• **TASK DETAILS**:
For the word "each", copy every line of the material that includes it.

• **PROVIDED MATERIAL**:
##############################
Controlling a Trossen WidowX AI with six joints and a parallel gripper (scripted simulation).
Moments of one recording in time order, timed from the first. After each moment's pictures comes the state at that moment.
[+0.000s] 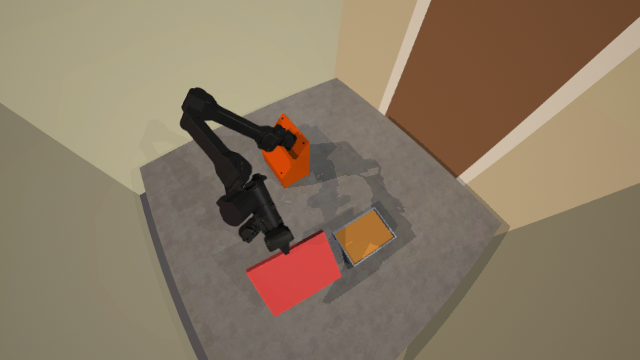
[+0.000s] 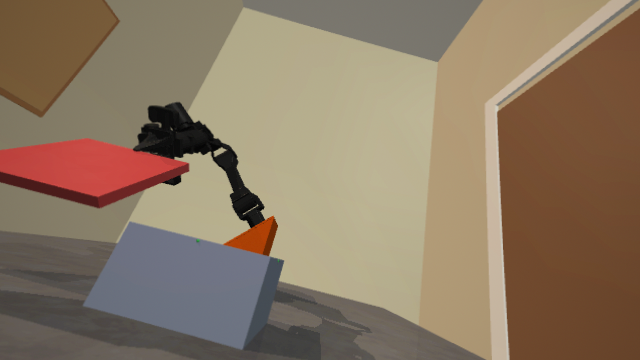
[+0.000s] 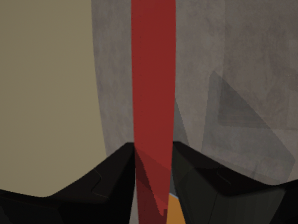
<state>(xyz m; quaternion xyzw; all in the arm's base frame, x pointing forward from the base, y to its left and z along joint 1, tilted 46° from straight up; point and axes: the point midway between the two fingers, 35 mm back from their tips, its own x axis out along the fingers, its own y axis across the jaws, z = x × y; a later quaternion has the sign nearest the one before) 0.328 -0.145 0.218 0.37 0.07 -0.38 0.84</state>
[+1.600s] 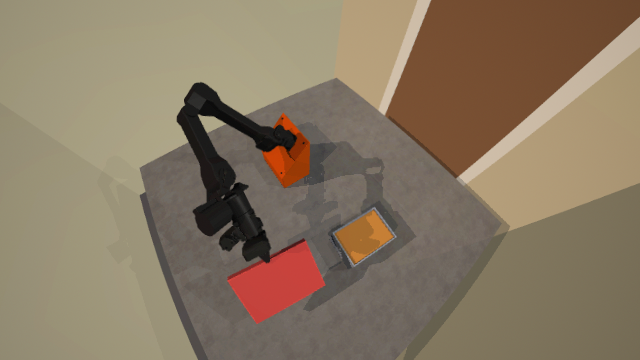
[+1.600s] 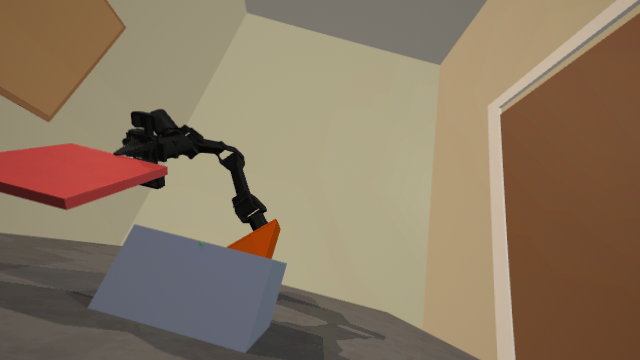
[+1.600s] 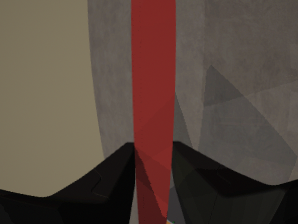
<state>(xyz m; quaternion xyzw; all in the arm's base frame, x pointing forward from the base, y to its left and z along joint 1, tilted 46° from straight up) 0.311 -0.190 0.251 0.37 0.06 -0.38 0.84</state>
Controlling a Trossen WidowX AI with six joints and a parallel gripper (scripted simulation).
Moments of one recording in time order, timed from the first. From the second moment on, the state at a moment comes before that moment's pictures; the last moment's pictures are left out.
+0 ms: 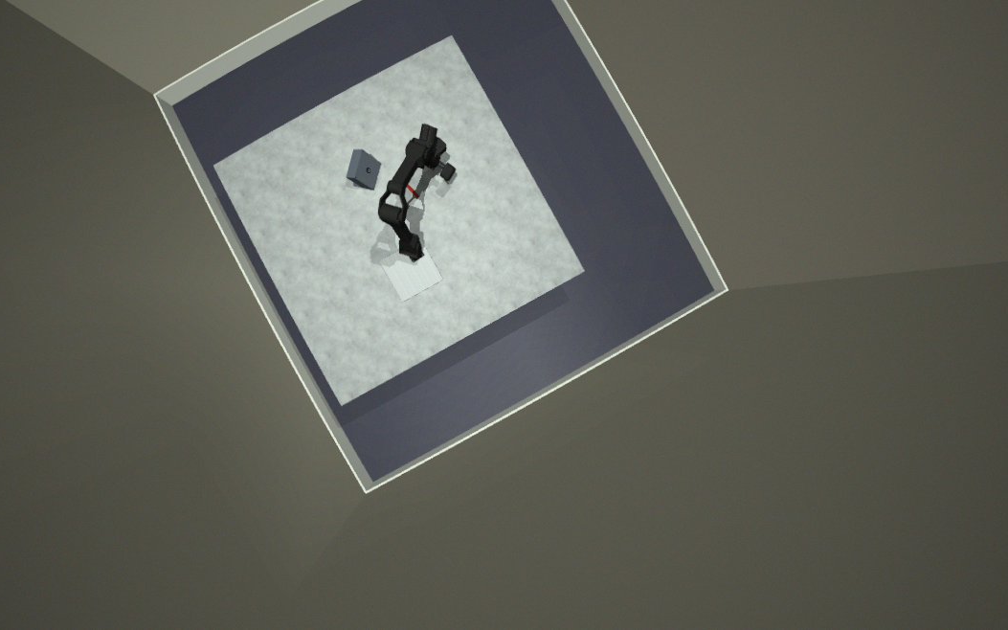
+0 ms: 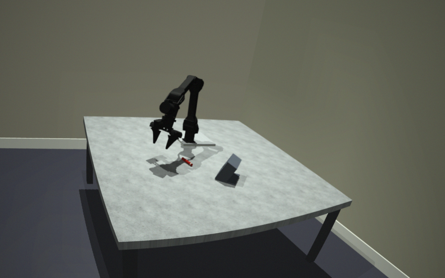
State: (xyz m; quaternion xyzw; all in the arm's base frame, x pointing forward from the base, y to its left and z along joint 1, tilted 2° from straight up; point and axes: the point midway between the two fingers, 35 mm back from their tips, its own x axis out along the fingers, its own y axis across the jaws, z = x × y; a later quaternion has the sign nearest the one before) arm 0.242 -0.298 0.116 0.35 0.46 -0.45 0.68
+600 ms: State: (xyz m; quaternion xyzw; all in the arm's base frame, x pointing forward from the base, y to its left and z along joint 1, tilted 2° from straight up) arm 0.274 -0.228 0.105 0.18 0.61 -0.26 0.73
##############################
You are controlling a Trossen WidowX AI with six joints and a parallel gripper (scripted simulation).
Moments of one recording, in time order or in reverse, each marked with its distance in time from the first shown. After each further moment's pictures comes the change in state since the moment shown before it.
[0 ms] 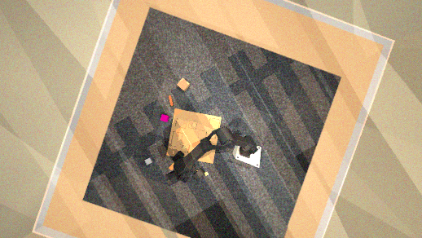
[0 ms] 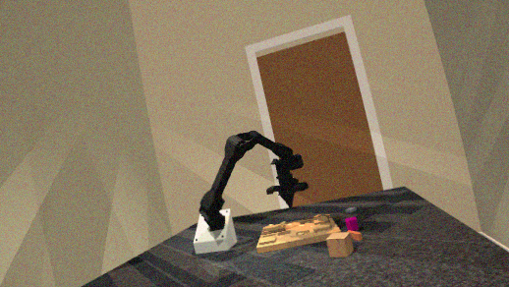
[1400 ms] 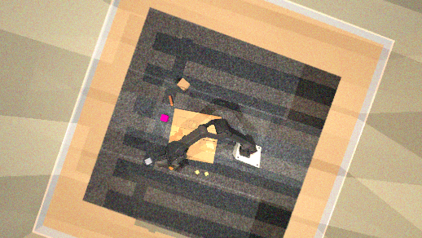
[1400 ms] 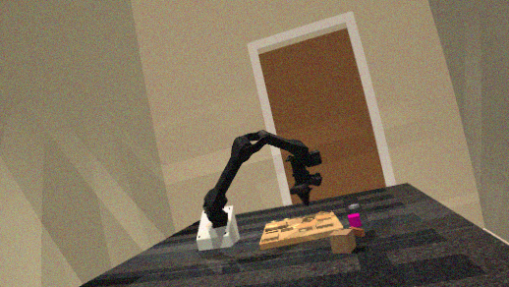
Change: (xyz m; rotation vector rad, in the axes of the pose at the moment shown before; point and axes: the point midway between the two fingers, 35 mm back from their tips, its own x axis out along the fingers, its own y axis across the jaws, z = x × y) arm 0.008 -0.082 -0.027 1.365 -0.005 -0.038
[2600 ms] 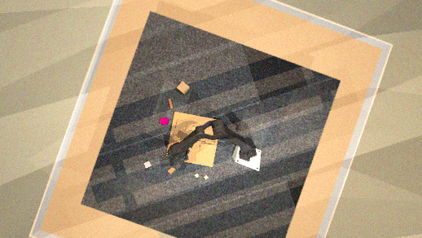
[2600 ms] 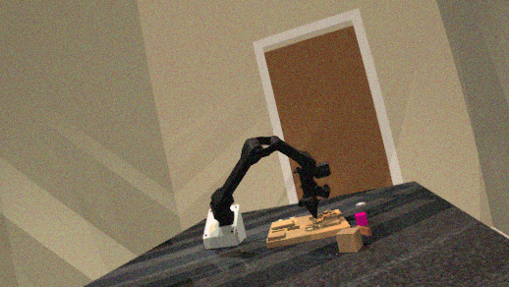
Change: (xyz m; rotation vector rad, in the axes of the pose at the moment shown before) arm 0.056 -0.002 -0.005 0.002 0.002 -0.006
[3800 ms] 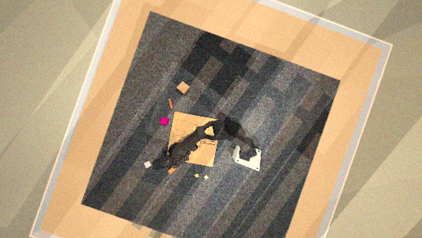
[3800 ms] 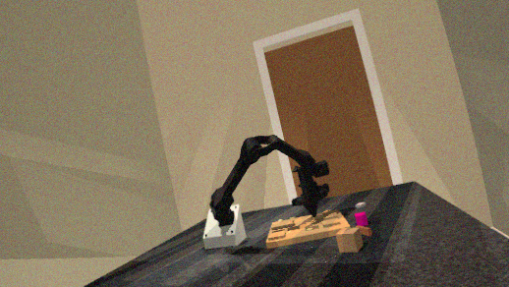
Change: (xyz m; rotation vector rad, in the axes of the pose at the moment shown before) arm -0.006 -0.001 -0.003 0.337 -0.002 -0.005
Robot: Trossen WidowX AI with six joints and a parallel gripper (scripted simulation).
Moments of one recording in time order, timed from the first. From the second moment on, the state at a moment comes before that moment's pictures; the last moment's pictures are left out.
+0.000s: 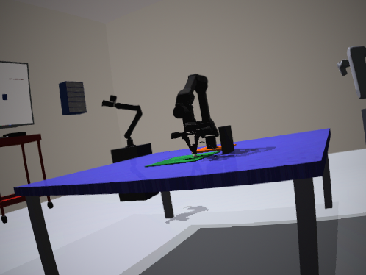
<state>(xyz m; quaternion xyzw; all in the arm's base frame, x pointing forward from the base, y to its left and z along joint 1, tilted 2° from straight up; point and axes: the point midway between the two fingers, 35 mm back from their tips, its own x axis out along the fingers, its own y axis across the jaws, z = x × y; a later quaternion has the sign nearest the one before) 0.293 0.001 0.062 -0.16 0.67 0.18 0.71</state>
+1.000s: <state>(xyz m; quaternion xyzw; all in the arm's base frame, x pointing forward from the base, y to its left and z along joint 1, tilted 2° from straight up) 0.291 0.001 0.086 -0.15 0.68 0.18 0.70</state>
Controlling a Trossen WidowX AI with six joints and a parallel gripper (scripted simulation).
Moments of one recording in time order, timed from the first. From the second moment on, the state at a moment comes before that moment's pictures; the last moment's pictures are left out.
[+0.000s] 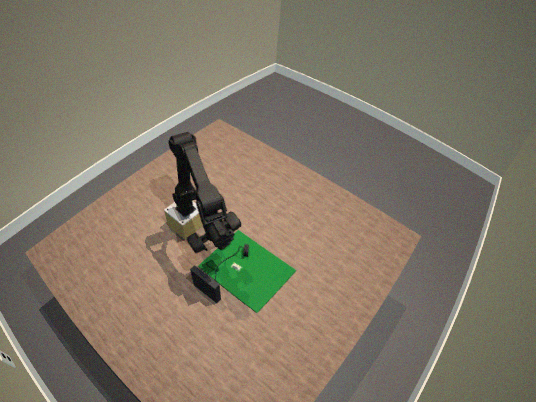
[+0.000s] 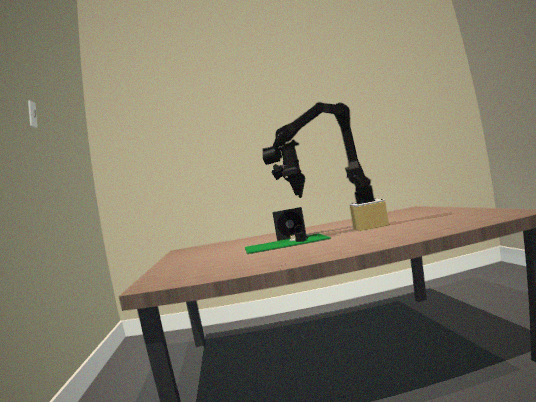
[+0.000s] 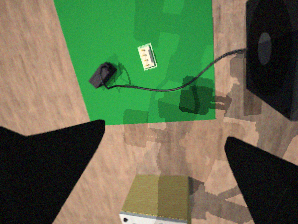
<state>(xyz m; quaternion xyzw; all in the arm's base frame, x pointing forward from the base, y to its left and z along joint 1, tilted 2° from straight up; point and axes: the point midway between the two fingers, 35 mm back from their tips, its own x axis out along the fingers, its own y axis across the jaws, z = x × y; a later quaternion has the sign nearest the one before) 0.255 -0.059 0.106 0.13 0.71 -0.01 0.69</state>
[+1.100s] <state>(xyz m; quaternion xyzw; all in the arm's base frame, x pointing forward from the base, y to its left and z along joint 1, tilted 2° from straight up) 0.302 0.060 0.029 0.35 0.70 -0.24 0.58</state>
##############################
• **RESPONSE TO THIS TASK**:
Moments of one recording in time order, timed from the first. After each moment's pictures comes the state at that moment.
Moments of one recording, in time order or in reverse, each marked with its distance in time from the first shown. After each further moment's pictures comes the change in state since the moment shown before it.

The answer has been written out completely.